To our knowledge, we present a first attempt to identify and compare the value of fMRI metrics in predicting therapeutic response to IC in NPC patients. We found that the best metrics to discriminate responders from non-responders were ADC-pre and MD-pre. The attempts to combine multiple statistically significant MRI parameters failed to generate stronger predictor over single one. Multivariable Logistic regression analysis showed only ADC-pre was identified as an independent predictor for responders. However, the predictor PRE which was fitted by ADC, MD, MK and Dslow using the way of input of Logistic regression analysis, showed a promising value of predicting response to IC, with an area under ROC of 0.912, a sensitivity of 75%, a specificity of 95%, cutoff values of 0.799. These results were in line with those of Wong et al. [33]. Who also claimed that ADC-pre was a powerful predictor of response to IC (AUC: 0.829). As shown in literatures [20, 21, 45], the pretreatment ADC cutoff values ranged from 0.86 to 1.2 to distinguish patients with effective (or locoregional failure) from ineffective (locoregional control) groups. The results reported by Chen et al. [11]. suggested that the MD-pre provided worse diagnostic performance for evaluating response to IC (AUC = 0.593). As reported in prior studies, the AUC of MD-pre for predicting response to IC in NPC was 0.765(reported by Yu [20]) and 0.714 (by Xiao [39]) respectively. Zheng et al. [12]. reported the AUC for DKI was 0.898 (ranged from 0.803 to 0.993). Xiao et al. [39] found the threshold of baseline MD values that best predicted the responders for primary nasopharynx tumors were 0.911 × 10− 3 mm2/s, which was similar to ours (1010 × 10− 6 mm2/s). ADC-pre and MD-pre as the reliable indicators of good responders to IC in NPC patients could allow the modification of the chemotherapy regime, indicate the need for a switch to alternative strategies, improving their chance of therapeutic success, and sparing the patients from ineffective treatment burdened by unnecessary toxicities. Given its feasibility in the clinical setting and superiority of efficacy, ADC-pre was more essential for guiding clinical practice and prognosis, especially for patients with limited or poor response outcomes if it was available prior to the complement of IC.
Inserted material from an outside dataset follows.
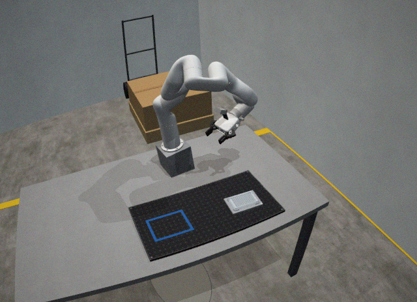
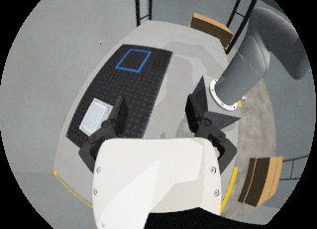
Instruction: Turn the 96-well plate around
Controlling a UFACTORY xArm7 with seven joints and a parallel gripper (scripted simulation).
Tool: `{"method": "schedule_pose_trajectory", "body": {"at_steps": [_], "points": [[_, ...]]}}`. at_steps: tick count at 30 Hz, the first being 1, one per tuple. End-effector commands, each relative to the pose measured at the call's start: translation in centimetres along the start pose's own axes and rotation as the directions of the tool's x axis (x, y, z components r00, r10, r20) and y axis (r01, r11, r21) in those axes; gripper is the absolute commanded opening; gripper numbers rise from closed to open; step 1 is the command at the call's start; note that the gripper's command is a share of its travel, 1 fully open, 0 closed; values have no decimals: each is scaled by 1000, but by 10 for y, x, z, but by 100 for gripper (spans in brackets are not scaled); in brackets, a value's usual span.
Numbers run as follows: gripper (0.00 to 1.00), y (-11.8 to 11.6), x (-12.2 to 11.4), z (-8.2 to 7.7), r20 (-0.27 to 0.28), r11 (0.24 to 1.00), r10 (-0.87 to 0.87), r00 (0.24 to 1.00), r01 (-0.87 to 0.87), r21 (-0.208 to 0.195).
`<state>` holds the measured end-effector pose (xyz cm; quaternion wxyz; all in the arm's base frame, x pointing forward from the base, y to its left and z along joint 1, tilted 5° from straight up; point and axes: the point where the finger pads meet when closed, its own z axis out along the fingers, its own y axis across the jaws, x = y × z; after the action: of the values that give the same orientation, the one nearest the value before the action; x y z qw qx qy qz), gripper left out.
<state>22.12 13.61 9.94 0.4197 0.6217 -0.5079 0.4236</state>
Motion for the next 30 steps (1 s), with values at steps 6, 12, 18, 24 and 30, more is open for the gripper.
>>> {"method": "schedule_pose_trajectory", "body": {"at_steps": [6, 12, 18, 24, 30], "points": [[100, 0, 0, -1, 2, 1000, 2, 1000, -2, 1], [100, 0, 0, -1, 2, 1000, 2, 1000, -2, 1], [100, 0, -4, 0, 25, 1000, -9, 1000, 10, -20], [100, -2, -32, 8, 144, 990, -51, 988, 68, -120], [100, -4, -49, 12, 220, 980, -60, 974, 99, -170]]}}
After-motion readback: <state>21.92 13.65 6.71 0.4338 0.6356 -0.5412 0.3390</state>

Several limitations of this study need to be acknowledged. First of all, the single-center study with which has its inherent shortcomings. The lack of generalizability of the data could be addressed by explored a multi-center, larger sample study. Secondly, the patients were classified into RG and NRG by RECIST 1.1, however, the method may incorrectly classified patients who response positively to IC into NRG, which attributed to the fact that microstructural changes precede morphological alterations. Attempt to obtain pathological evidence failed to confirm the response to IC with the golden criteria due to unresectability or inoperability of NPC. Finally, the mean value of fMRI parameters can only explain partial property of the target tissues other than reflecting the whole characteristics of tumor. Therefore, further in-depth research is required, and Radiomics of the fMRI parameters-maps for detecting microstructural changes and predicting treatment response to IC is a promising topic in this direction.

Conclusions

The purpose of the current study was to identify and compare the value of conventional DWI, DKI, IVIM and DCE-MRI in predicting early response to IC in locoregionally advanced NPC. The pretreatment ADC, MD, MK, Dslow values emerged as reliable predictive factors of treatment response, which demonstrated that fMRI parameters have a potential to early detect the efficacy of IC in NPC patients, despite the failure of DCE-MRI in predicting curative efficacy. Multicenter radiomics trails are urgently needed to verify our findings.